Every prime occurs at least once (obviously) as the end of a trajectory. However many occur only once and some occur quite often. Since $f$ is non-decreasing it is easy by simple computation to find all $x$ which end up at a particular prime $p$.
Primes such that $p+1$ has many small prime factors are likely to occur often. For example, there are $125$ starting points which end at $5039$ but the nearby primes $5011,5023,5051, 5059$ and $5057$ can be reached only from themselves while $5021$ can be reached starting from itself and one other place, $2650=2\ 5^2\ 53$ with $\sigma(2650)=(2+1)(25+5+1)(53+1)=2\ 3^4\ 31=5022.$ It is not too hard to establish that $\sigma(x)=2651$ has no solutions.
On the other hand, $5040=2^33^25\ 7$ can be factored in may ways as the product of several factors, which must have only small prime factors.

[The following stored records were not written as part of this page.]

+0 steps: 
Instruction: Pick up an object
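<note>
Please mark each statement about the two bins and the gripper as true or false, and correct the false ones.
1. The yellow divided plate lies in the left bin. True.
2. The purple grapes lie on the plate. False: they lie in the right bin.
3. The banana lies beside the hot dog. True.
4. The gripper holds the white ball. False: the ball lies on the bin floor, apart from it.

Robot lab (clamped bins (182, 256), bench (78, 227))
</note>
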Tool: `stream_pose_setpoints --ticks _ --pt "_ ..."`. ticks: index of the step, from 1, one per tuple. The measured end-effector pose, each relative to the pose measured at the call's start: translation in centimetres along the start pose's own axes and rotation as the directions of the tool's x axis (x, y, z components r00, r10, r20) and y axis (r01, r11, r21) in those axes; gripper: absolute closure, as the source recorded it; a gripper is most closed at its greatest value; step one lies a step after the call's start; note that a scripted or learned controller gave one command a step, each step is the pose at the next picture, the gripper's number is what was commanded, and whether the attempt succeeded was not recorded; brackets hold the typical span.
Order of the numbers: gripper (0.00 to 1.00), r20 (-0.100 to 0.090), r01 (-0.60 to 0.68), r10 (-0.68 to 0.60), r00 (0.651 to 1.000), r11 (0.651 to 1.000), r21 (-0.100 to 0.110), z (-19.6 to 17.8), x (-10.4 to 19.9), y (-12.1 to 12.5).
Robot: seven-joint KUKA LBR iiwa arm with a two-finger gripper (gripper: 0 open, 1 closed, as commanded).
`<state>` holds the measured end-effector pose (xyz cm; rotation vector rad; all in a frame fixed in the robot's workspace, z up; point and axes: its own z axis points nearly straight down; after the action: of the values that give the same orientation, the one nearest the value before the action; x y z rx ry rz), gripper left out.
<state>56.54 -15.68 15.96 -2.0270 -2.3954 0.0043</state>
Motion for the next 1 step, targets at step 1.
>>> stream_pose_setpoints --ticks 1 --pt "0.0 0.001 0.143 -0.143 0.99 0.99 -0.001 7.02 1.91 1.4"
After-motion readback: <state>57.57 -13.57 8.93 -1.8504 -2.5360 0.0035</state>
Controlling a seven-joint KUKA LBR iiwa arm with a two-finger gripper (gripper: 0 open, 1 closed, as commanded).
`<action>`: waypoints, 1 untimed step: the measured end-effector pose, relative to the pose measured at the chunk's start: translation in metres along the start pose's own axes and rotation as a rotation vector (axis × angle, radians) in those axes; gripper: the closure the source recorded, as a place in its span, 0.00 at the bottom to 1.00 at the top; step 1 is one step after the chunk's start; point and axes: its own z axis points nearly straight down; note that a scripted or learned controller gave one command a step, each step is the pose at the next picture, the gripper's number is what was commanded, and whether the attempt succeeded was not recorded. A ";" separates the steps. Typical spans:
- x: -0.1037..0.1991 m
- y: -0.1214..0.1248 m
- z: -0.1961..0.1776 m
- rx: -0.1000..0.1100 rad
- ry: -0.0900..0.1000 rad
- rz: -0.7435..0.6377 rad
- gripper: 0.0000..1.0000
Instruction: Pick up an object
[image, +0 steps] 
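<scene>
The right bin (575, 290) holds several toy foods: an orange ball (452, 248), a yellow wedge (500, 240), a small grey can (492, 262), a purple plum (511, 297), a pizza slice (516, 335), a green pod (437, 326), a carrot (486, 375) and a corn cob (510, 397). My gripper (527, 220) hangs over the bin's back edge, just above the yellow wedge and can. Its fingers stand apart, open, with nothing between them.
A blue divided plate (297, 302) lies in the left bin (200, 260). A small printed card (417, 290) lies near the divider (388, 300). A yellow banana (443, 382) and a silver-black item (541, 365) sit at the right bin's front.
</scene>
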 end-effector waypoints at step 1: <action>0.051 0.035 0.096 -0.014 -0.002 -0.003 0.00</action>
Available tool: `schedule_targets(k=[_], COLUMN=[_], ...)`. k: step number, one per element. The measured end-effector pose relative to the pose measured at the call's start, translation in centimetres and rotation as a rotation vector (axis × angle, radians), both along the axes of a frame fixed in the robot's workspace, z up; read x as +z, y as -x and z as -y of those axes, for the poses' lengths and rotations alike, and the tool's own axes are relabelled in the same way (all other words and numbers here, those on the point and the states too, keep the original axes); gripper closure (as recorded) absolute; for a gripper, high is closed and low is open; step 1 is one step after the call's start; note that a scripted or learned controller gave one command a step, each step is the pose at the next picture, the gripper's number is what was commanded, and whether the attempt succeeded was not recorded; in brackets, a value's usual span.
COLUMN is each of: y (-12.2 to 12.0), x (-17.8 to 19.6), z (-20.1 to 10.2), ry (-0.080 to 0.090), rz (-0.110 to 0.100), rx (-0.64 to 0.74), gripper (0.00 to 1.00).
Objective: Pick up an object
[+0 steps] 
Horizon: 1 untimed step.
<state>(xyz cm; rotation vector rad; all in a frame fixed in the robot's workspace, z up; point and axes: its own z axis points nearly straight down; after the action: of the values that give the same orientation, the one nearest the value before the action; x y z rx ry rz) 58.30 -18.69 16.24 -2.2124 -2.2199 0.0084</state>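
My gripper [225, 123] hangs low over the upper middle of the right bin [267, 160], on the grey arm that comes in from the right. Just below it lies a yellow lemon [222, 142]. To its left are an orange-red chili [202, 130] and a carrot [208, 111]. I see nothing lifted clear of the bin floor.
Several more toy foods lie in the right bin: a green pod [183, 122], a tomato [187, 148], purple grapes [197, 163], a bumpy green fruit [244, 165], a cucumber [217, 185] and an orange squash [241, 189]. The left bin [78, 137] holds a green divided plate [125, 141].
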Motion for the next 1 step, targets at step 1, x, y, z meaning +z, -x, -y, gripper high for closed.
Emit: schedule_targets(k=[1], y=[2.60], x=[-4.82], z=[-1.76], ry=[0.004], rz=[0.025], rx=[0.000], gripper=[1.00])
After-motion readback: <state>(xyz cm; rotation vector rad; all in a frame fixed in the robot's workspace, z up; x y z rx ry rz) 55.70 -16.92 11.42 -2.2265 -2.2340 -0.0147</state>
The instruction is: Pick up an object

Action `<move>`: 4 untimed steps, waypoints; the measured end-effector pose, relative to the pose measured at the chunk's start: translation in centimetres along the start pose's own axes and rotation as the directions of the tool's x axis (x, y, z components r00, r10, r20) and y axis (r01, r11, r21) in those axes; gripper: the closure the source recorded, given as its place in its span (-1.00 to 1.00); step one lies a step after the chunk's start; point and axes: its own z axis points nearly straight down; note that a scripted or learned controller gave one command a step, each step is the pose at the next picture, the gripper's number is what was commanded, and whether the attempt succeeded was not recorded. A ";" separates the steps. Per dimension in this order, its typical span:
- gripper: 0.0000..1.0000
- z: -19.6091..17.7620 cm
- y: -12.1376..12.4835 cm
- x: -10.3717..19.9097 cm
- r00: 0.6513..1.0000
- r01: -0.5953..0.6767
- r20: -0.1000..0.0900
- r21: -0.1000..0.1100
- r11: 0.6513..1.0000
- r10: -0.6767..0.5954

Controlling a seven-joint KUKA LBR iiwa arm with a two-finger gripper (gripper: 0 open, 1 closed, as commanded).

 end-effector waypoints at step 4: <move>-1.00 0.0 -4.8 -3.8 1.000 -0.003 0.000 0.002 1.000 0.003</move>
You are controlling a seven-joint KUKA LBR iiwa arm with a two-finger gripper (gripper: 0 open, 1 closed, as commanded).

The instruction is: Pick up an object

Here are all the ways so that each factor is one less than a prime.
$[3, 4, 14, 30], [3, 6, 14, 20], [3, 4, 420], [3, 12, 140], [3, 20, 84], [4, 14, 90], $$[4, 30, 42], [4, 1260], [6, 14, 60], [6, 20, 42], [12, 14, 30], [6, 840],$$ [14, 18, 20], [12, 420], [14, 360], [20, 252], [30, 168], [60, 84]$
These, with $5039$ itself, give the $19$ square free integers with $\sigma(x)-1=5039.$ There are others which are not square free, such as $x=4y$ for odd $y$ with $\sigma(y)=720$ (also examples coming from $\sigma(3^3)=40$ and from $\sigma(2^5)=63$.) There are as well starting points which land at $5039$ after several steps.
I'd expect $6719=(2^6\ 3\ 5 \ 7)-1$ to occur quite often, but I haven't checked.